* What is required *
Only lines holding "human" are wanted; copy each of them from the records below.

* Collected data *
============

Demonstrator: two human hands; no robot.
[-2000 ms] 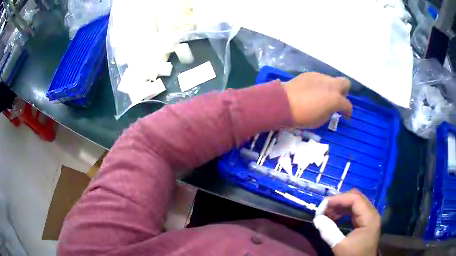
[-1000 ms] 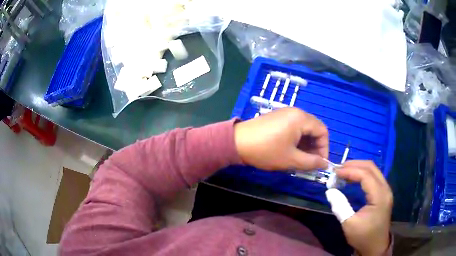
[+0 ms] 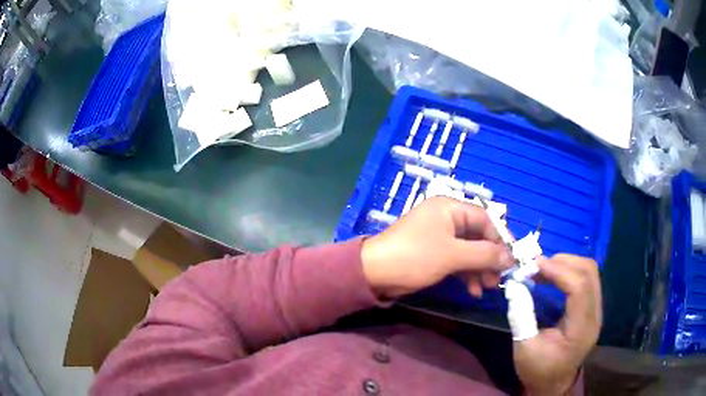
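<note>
My left hand [image 3: 437, 244] and my right hand [image 3: 561, 313] meet over the near right part of the blue ribbed tray [image 3: 550, 166]. Their fingertips grip a small white unit [image 3: 525, 271]; its exact shape is blurred and partly hidden by the fingers. A white ribbed wrap [image 3: 522, 311] covers one finger or thumb of my right hand. Thin white rods with thicker grey-white ends [image 3: 422, 158] lie in rows at the tray's left side. Small white fittings [image 3: 441, 186] lie on the rods, partly hidden behind my left hand.
An open clear bag of off-white blocks [image 3: 300, 104] lies left of the tray. Blue trays [image 3: 120, 85] are stacked far left. A white sheet [image 3: 534, 62] lies behind. A bag of small white parts [image 3: 658, 151] and another blue tray [image 3: 685, 309] are right. A brown carton [image 3: 108, 309] is on the floor.
My left hand has come back from the tray's far side to my right hand, uncovering the rows of rods. Both hands now hold a small white unit together.
</note>
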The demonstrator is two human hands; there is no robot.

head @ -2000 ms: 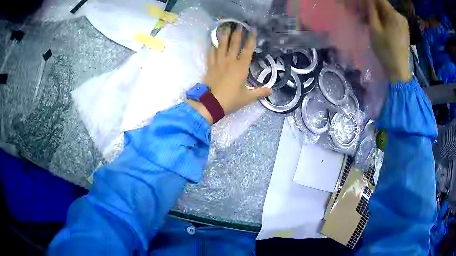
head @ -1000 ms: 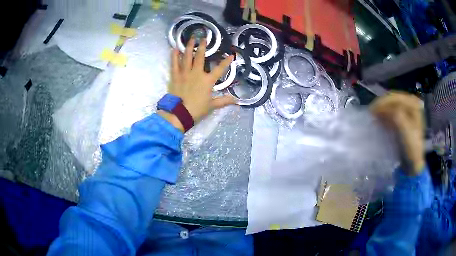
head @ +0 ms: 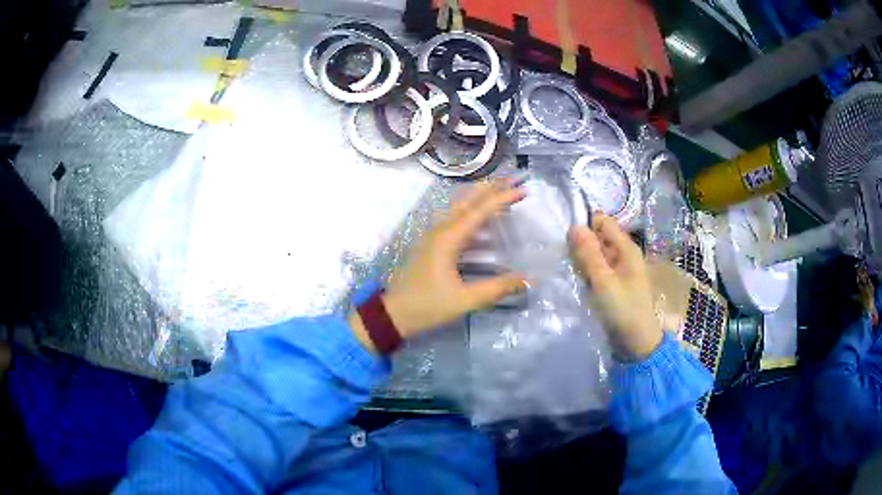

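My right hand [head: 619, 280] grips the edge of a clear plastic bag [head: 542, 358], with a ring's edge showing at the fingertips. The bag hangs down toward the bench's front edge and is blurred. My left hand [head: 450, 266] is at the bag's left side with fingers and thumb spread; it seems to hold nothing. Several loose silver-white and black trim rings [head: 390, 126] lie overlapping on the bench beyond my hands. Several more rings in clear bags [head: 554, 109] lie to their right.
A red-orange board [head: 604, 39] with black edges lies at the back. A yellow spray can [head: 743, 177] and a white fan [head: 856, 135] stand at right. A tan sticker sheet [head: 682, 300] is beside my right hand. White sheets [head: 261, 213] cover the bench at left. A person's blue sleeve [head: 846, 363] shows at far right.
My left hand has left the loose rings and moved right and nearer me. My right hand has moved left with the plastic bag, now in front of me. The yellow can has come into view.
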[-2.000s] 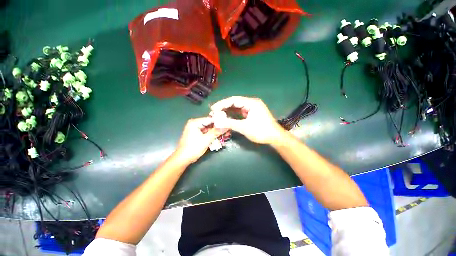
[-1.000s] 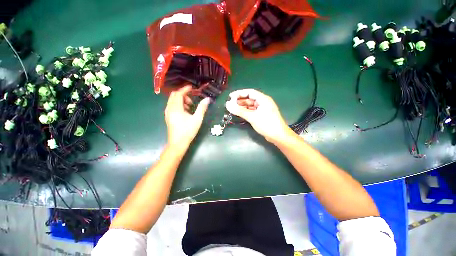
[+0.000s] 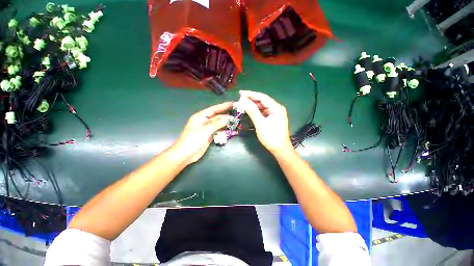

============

* Output *
Demonstrator: two human hands; no robot.
The demonstrator is two human hands; there is no robot.

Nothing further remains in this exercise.